─── MATERIAL SHOWN

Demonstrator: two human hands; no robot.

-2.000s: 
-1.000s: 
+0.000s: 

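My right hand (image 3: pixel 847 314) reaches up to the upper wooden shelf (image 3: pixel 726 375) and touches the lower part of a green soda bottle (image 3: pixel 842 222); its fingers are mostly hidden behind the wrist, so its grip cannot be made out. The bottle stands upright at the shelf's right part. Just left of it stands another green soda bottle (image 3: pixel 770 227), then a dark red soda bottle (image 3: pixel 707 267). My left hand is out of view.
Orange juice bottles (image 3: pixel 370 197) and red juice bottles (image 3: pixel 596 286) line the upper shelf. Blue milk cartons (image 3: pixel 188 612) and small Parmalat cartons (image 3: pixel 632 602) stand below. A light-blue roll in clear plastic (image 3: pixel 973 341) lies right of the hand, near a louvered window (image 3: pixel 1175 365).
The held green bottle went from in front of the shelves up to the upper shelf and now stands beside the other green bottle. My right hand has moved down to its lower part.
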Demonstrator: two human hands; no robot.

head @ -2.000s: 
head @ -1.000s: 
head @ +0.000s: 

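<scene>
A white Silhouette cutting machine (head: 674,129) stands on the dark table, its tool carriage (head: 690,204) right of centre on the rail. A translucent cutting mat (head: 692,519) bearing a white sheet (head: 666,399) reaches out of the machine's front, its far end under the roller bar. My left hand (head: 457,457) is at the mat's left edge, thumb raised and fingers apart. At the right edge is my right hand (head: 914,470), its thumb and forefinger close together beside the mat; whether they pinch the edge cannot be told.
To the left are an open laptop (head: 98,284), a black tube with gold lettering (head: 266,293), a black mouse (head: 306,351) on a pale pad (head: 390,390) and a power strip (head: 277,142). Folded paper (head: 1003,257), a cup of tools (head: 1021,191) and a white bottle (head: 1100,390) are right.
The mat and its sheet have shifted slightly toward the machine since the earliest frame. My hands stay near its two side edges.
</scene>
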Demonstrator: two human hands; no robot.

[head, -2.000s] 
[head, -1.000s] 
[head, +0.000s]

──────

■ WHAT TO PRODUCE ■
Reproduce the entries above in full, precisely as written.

■ OUTPUT ■
Demonstrator: two human hands; no robot.

-2.000s: 
-1.000s: 
+0.000s: 

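My right hand (image 3: pixel 847 314) reaches up to the upper wooden shelf (image 3: pixel 726 375) and touches the lower part of a green soda bottle (image 3: pixel 842 222); its fingers are mostly hidden behind the wrist, so its grip cannot be made out. The bottle stands upright at the shelf's right part. Just left of it stands another green soda bottle (image 3: pixel 770 227), then a dark red soda bottle (image 3: pixel 707 267). My left hand is out of view.
Orange juice bottles (image 3: pixel 370 197) and red juice bottles (image 3: pixel 596 286) line the upper shelf. Blue milk cartons (image 3: pixel 188 612) and small Parmalat cartons (image 3: pixel 632 602) stand below. A light-blue roll in clear plastic (image 3: pixel 973 341) lies right of the hand, near a louvered window (image 3: pixel 1175 365).
The held green bottle went from in front of the shelves up to the upper shelf and now stands beside the other green bottle. My right hand has moved down to its lower part.
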Demonstrator: two human hands; no robot.

head @ -2.000s: 
head @ -1.000s: 
head @ +0.000s: 

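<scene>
A white Silhouette cutting machine (head: 674,129) stands on the dark table, its tool carriage (head: 690,204) right of centre on the rail. A translucent cutting mat (head: 692,519) bearing a white sheet (head: 666,399) reaches out of the machine's front, its far end under the roller bar. My left hand (head: 457,457) is at the mat's left edge, thumb raised and fingers apart. At the right edge is my right hand (head: 914,470), its thumb and forefinger close together beside the mat; whether they pinch the edge cannot be told.
To the left are an open laptop (head: 98,284), a black tube with gold lettering (head: 266,293), a black mouse (head: 306,351) on a pale pad (head: 390,390) and a power strip (head: 277,142). Folded paper (head: 1003,257), a cup of tools (head: 1021,191) and a white bottle (head: 1100,390) are right.
The mat and its sheet have shifted slightly toward the machine since the earliest frame. My hands stay near its two side edges.
</scene>
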Demonstrator: two human hands; no robot.

[head, -2.000s] 
[head, -1.000s] 
[head, +0.000s]

The exercise requires nothing more.